TASK TO CARRY OUT =
Take the line with "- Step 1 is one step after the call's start" and every line after it in the data. Transcribe them exactly, through the last.

DATA TO PROCESS =
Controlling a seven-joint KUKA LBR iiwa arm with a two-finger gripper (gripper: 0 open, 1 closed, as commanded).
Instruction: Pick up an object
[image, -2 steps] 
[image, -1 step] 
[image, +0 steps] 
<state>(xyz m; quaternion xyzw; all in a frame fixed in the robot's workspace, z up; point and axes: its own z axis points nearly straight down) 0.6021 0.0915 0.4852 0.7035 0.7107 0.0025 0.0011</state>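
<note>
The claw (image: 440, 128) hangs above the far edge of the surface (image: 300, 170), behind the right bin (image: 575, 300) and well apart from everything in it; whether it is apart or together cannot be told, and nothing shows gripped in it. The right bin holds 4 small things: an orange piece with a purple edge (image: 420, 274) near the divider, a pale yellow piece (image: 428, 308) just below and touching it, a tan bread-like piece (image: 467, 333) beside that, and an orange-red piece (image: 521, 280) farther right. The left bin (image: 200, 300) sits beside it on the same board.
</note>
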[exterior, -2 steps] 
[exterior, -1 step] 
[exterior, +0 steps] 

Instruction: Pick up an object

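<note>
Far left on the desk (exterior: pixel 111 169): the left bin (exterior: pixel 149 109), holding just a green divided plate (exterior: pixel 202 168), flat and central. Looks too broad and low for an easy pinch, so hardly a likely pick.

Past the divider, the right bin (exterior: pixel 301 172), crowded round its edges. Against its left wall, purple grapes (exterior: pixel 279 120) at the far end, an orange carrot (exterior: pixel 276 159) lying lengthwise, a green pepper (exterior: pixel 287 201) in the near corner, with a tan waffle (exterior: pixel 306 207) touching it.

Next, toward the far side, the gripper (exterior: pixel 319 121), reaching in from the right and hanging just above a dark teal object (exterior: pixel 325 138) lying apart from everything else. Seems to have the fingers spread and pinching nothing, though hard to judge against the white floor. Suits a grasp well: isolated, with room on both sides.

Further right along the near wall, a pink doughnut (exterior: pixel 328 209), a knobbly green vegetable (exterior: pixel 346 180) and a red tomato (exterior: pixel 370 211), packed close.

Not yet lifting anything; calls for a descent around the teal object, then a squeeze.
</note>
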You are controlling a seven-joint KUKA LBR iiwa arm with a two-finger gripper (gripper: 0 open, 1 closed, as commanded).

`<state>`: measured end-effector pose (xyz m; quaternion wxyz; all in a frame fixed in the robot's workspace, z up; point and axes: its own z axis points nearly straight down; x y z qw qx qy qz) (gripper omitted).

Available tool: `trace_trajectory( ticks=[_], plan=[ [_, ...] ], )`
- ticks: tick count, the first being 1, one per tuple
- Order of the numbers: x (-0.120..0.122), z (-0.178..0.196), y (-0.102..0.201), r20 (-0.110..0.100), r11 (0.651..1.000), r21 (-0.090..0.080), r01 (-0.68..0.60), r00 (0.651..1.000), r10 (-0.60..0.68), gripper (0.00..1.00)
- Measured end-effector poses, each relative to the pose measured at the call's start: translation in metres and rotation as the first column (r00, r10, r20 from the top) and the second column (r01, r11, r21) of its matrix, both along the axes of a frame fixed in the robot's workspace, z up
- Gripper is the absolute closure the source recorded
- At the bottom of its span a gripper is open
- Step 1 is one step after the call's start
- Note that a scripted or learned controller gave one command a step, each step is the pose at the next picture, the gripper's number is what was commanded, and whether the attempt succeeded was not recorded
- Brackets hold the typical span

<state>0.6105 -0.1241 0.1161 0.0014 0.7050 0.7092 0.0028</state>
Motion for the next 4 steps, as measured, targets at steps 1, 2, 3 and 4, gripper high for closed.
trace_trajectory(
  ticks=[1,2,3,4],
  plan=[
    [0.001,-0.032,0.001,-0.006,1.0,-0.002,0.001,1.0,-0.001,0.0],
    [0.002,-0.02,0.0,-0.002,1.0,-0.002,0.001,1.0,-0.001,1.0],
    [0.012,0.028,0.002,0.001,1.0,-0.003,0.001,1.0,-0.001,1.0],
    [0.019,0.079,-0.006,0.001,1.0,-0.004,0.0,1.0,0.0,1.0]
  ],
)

ANSWER AREA =
- Step 1 is one step after the call's start
- Note that a scripted or learned controller gave one command a step, each step is the pose at the next picture, the gripper's number is what was commanded, and whether the attempt succeeded was not recorded
- Brackets hold the typical span

<state>0.6105 -0.1241 0.1161 0.0014 0.7050 0.7092 0.0028</state>
Motion for the next 4 steps, as measured, targets at steps 1, 2, 3 and 4, gripper high for closed.
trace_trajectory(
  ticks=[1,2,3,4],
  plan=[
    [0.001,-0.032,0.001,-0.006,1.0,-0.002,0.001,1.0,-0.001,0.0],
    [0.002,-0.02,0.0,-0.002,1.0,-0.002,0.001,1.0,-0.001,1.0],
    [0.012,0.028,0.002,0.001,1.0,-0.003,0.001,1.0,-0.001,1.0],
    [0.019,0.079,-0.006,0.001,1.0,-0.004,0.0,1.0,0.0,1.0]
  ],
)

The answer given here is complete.